** Opening Data extract block **

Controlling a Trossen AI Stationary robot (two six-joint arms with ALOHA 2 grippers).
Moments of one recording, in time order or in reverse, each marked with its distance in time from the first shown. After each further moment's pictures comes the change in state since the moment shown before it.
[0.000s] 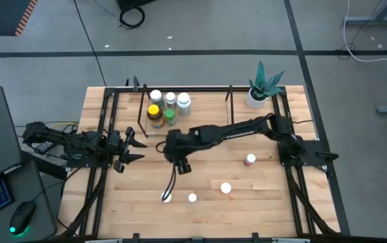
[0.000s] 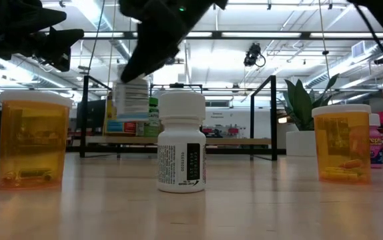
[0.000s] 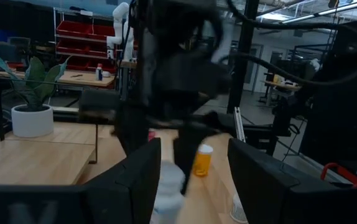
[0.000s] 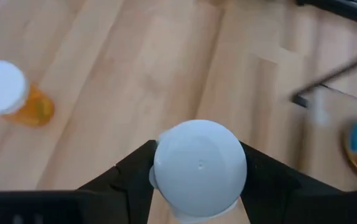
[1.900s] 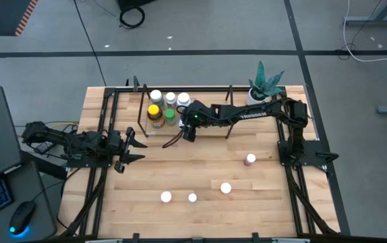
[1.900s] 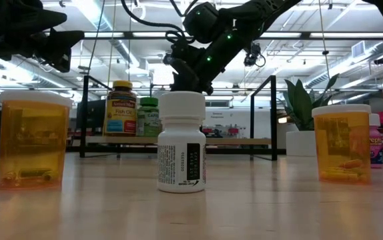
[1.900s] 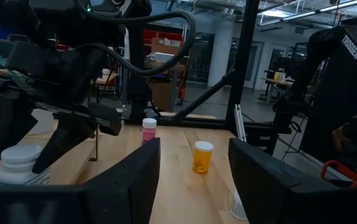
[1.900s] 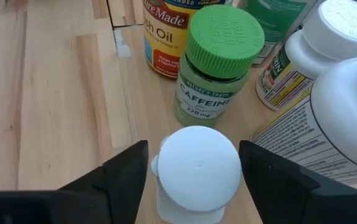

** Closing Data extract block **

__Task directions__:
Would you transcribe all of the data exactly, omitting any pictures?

__Answer area__:
Controlling a Trossen AI Stationary robot (two six-joint arms with ALOHA 2 grippers).
Moments of one recording, in time order or in reverse, each marked with its distance in time from the first shown. After each further moment's pictures comes the change in state since the moment shown before it.
[0.000s] 
[0.000s] 
[0.000s] 
[0.000s] 
[1.900s] 
[1.900s] 
[1.900s] 
[1.900s] 

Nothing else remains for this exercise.